Letter from Bernard Shaw to Sylvia Beach

Dear Madam,

I have read fragments of Ulysses in its serial form. It is a revolting record of a disgusting phase of civilization, but it is a truthful one; and I should like to put a cordon round Dublin; round up every male person in it between the ages of 15 and 30; force them to read all that foul mouthed, foul minded derision and obscenity. To you possibly it may appeal as art; you are probably (you see I don’t know you) a young barbarian beglamoured by the excitements and enthusiasms that art stirs up in passionate material; but to me it is all hideously real: I have walked those streets and know those shops and have heard and taken part in those conversations. I escaped from them to England at the age of twenty; and forty years later have learnt from the books of Mr. Joyce that Dublin is still what it was, and young men are still driveling in slack-jawed blackguardism just as they were in 1870.

It is however, some consolation to find that at last somebody has felt deeply enough about it to face the horror of writing it all down and using his literary genius to force people to face it. In Ireland they try to make a cat clean by rubbing its nose in its own filth. Mr. Joyce has tried the same treatment on the human subject. I hope it may prove successful.
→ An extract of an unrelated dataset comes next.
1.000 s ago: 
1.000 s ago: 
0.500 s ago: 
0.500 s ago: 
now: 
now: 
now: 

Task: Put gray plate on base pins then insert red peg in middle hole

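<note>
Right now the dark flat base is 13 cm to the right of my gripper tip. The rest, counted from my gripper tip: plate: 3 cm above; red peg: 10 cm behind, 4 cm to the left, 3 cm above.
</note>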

I am aware that there are other qualities and other passages in Ulysses; but they do not call for any special comment from me.

I must add, as the prospectus implies an invitation to purchase, that I am an elderly Irish gentleman, and if you imagine that any Irishman, much less an elderly one, would pay 150 francs for such a book, you little know my countrymen.

Faithfully,

G. Bernard Shaw

Joyce was amused, and then amused again when Pound thought he’d pursue the matter with Shaw.

Beach says that their correspondence went on for some time, and that “judging by a post card Joyce showed me, Shaw had the last word”:

It was a card with a reproduction from a painting of Christ’s entombment, with the four Marys in tears around Him. Underneath this picture, Shaw had written; “J.J. being put into his tomb by his editresses after the refusal of G.B.S. to subscribe to Ulysses.”

Then the question: “Do I have to like everything you like, Ezra? As for me, I take care of the pence and let the Pounds take care of themselves.